▶ [Data for the task]:
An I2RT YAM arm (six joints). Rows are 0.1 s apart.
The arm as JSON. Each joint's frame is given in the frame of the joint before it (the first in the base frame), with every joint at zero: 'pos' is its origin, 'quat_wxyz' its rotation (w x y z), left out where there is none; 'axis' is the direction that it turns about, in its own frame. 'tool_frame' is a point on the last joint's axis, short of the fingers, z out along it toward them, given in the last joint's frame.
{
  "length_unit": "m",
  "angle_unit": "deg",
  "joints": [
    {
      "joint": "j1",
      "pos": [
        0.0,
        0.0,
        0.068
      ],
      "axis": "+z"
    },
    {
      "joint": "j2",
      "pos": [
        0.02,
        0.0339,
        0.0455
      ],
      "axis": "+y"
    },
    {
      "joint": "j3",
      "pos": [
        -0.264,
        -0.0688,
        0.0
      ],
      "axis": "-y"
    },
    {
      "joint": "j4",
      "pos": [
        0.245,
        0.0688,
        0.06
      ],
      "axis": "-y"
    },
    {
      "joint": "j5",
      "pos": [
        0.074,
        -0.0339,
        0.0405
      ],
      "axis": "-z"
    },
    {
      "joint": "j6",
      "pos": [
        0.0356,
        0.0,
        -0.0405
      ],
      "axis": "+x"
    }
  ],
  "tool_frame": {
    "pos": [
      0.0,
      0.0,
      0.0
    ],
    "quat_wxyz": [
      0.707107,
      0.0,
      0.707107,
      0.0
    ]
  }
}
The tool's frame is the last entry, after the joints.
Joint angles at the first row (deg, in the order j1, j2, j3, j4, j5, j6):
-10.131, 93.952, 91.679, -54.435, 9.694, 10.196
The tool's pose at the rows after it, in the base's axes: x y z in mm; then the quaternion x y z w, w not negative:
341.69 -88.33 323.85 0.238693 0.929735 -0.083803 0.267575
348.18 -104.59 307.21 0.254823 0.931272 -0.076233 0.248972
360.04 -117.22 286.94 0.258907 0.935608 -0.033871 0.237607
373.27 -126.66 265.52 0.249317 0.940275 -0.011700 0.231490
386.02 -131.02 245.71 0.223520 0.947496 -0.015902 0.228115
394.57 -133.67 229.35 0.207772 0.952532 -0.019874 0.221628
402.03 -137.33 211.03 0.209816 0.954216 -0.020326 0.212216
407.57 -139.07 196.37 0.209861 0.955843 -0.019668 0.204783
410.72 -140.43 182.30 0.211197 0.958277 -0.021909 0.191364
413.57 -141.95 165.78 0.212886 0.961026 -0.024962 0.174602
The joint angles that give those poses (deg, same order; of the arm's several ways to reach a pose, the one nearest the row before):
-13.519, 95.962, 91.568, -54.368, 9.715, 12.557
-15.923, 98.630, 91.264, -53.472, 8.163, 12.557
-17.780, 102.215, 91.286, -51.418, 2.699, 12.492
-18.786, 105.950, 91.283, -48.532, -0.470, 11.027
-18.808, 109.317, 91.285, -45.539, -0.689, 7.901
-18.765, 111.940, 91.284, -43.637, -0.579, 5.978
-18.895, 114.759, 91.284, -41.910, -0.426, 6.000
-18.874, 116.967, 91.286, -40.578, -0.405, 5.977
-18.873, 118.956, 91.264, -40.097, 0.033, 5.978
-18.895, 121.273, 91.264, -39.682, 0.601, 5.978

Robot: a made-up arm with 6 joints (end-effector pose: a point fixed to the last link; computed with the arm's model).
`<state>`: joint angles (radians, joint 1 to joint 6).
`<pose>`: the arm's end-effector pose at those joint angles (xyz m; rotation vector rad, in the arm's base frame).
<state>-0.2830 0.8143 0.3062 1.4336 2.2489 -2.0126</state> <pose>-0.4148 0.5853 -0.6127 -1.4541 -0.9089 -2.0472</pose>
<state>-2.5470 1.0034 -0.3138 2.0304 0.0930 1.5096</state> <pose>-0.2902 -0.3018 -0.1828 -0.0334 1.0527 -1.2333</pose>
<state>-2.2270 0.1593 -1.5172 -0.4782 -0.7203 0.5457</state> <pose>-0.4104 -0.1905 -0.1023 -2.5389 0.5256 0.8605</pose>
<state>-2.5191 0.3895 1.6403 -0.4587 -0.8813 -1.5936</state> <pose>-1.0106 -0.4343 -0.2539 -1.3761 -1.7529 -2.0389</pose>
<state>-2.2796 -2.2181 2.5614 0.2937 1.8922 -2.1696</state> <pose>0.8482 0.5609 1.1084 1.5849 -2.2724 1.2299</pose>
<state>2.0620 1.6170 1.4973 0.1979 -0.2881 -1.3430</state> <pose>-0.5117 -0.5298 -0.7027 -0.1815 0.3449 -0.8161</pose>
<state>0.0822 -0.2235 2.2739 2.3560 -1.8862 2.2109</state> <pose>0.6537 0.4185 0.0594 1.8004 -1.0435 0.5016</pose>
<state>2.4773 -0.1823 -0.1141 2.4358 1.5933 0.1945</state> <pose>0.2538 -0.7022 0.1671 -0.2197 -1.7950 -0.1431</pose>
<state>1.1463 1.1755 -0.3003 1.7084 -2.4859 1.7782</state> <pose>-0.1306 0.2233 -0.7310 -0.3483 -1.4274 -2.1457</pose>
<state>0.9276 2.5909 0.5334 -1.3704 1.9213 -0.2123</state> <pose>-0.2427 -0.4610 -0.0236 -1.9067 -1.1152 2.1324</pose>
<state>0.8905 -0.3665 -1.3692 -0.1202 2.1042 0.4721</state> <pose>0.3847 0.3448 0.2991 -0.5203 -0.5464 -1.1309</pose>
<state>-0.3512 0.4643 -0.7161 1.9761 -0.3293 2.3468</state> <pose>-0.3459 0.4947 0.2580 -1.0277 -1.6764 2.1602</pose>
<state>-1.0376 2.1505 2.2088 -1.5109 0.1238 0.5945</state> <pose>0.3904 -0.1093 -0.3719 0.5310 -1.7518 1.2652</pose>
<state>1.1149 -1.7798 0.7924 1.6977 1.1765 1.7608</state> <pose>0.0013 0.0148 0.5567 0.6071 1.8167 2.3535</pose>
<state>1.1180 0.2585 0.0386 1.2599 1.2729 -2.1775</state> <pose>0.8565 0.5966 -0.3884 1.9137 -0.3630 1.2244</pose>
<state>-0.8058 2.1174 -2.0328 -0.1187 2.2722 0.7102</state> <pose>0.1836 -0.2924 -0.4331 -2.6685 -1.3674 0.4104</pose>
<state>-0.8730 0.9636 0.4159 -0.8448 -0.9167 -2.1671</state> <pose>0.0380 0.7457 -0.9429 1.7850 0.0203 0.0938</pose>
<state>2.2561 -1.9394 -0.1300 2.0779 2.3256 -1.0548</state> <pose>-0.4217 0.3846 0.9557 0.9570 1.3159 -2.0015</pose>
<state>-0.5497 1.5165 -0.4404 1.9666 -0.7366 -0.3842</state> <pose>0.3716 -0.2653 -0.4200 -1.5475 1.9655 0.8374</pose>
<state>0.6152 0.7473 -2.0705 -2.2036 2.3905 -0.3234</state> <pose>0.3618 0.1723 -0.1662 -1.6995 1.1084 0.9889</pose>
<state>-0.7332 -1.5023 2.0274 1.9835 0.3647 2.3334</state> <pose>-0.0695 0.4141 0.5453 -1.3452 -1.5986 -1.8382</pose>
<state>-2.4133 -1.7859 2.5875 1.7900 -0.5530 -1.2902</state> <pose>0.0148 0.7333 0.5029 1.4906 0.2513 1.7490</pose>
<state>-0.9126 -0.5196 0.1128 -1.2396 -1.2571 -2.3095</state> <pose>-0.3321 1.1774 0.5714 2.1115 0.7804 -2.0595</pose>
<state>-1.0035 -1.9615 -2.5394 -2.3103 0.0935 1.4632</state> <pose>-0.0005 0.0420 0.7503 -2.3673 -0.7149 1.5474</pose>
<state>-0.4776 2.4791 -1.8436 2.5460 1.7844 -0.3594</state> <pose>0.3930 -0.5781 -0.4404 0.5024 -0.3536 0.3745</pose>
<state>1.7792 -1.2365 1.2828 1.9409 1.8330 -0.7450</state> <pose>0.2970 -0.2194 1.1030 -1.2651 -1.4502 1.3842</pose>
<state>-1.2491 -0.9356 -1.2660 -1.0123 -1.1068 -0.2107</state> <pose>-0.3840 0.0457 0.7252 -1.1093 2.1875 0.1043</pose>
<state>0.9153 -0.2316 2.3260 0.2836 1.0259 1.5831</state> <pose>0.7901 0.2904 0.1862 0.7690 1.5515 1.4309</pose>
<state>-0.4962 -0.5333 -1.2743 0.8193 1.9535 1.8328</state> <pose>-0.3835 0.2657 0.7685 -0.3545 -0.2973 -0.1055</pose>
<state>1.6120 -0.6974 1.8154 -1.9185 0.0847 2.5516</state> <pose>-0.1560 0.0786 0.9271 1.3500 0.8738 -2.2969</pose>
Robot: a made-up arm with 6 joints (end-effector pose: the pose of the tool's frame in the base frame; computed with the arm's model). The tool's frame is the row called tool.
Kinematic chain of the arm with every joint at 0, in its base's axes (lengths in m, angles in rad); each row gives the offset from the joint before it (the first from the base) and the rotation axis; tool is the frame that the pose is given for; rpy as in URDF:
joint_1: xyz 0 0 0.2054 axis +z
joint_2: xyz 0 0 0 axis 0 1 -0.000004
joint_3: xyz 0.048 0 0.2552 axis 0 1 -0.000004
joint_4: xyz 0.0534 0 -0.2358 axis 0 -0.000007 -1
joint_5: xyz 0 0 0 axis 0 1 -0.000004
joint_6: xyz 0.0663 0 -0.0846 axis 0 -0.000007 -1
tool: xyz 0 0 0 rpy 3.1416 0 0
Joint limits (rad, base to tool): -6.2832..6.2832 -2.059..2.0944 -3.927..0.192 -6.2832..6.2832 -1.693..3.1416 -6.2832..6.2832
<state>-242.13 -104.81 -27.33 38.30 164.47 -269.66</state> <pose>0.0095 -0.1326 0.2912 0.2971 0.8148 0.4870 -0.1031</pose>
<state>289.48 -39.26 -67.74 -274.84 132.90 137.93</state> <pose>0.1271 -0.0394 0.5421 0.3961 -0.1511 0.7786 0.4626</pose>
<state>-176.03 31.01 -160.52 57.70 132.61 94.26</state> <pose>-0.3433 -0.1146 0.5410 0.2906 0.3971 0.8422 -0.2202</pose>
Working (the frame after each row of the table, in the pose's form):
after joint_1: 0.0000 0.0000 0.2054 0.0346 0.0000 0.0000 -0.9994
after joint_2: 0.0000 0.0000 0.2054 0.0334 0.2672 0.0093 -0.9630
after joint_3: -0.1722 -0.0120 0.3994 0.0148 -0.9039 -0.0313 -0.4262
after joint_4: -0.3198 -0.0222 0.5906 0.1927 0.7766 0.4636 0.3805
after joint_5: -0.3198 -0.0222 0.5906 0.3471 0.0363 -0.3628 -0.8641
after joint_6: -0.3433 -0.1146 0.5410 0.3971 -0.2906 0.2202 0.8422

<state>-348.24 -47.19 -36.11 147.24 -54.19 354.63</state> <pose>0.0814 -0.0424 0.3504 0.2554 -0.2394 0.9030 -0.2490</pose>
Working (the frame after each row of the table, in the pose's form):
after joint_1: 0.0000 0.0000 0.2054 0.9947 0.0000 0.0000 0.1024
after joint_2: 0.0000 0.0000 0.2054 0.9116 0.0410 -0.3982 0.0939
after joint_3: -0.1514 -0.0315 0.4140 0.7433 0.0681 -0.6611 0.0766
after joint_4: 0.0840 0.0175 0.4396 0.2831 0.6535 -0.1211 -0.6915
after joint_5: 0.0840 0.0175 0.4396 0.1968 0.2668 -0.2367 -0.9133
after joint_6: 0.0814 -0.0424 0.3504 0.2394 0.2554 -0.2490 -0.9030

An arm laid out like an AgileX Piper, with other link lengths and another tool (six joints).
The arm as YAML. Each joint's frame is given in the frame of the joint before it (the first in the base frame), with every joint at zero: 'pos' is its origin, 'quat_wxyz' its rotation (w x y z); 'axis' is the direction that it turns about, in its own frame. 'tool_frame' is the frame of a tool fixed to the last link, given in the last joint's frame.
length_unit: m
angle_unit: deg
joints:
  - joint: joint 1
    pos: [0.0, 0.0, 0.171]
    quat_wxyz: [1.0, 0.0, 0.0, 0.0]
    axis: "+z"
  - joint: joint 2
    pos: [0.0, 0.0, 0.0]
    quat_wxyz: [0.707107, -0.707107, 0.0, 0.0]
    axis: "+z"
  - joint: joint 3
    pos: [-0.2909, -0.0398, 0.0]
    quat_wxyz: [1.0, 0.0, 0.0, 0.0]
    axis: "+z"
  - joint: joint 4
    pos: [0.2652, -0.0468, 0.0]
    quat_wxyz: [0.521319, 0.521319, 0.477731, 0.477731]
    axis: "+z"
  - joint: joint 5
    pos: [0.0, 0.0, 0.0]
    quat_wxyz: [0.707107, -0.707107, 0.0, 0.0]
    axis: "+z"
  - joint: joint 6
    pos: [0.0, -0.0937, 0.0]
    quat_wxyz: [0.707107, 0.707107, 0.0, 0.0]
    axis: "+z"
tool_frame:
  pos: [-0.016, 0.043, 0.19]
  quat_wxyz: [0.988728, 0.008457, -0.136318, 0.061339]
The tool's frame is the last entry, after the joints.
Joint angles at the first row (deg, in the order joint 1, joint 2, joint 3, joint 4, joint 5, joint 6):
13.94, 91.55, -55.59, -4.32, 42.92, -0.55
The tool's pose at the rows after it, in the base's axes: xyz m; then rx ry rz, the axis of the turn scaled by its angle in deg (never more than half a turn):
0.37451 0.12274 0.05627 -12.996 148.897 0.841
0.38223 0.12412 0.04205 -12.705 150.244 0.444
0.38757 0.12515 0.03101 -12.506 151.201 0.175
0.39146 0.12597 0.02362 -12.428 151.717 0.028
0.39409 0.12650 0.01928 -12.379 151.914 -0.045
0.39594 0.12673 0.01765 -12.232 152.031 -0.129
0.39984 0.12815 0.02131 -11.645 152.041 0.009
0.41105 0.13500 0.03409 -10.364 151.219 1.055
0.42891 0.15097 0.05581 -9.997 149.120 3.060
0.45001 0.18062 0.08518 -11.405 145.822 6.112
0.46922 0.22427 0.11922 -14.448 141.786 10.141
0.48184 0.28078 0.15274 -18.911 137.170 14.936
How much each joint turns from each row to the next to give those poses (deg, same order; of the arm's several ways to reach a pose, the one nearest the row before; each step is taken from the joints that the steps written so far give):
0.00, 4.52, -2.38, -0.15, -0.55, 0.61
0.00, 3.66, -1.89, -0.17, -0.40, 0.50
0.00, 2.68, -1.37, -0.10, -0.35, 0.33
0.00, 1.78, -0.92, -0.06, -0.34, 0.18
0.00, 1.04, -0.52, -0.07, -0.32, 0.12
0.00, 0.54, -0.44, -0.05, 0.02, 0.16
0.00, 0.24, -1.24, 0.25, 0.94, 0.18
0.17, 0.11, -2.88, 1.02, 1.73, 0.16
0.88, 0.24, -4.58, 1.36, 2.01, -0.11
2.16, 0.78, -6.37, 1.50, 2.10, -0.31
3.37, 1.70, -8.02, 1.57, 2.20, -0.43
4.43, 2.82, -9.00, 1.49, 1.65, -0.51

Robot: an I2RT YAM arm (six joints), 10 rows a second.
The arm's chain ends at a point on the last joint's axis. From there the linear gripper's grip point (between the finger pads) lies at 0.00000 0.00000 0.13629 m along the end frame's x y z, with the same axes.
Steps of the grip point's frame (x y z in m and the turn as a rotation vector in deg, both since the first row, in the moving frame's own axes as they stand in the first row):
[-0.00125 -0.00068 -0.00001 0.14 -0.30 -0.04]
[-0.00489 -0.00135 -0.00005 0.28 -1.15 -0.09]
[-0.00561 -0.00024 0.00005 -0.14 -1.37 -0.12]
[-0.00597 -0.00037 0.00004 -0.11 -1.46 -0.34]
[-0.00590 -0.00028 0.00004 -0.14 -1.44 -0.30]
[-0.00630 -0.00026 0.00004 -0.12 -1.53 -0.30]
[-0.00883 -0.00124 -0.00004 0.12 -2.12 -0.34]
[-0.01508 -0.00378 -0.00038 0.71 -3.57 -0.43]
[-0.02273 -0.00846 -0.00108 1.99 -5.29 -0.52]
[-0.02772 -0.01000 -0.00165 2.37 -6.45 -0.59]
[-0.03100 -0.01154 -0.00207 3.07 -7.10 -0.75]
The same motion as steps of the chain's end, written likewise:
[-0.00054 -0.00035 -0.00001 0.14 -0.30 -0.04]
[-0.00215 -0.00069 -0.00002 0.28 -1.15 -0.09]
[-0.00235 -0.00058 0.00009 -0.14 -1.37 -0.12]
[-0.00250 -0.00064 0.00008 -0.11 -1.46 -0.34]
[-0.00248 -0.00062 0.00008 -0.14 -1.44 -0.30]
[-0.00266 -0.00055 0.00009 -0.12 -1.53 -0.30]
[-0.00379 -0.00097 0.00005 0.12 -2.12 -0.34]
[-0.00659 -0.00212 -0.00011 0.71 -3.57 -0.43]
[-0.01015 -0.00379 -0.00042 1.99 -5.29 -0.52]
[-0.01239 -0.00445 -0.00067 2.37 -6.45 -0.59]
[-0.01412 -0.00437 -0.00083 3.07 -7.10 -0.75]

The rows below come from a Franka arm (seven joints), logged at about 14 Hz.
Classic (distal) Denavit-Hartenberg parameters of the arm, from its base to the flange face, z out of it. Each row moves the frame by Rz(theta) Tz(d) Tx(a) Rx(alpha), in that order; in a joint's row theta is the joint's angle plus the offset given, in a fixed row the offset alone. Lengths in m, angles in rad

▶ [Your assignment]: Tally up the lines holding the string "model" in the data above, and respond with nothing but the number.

▶ [Solved exercise]: 2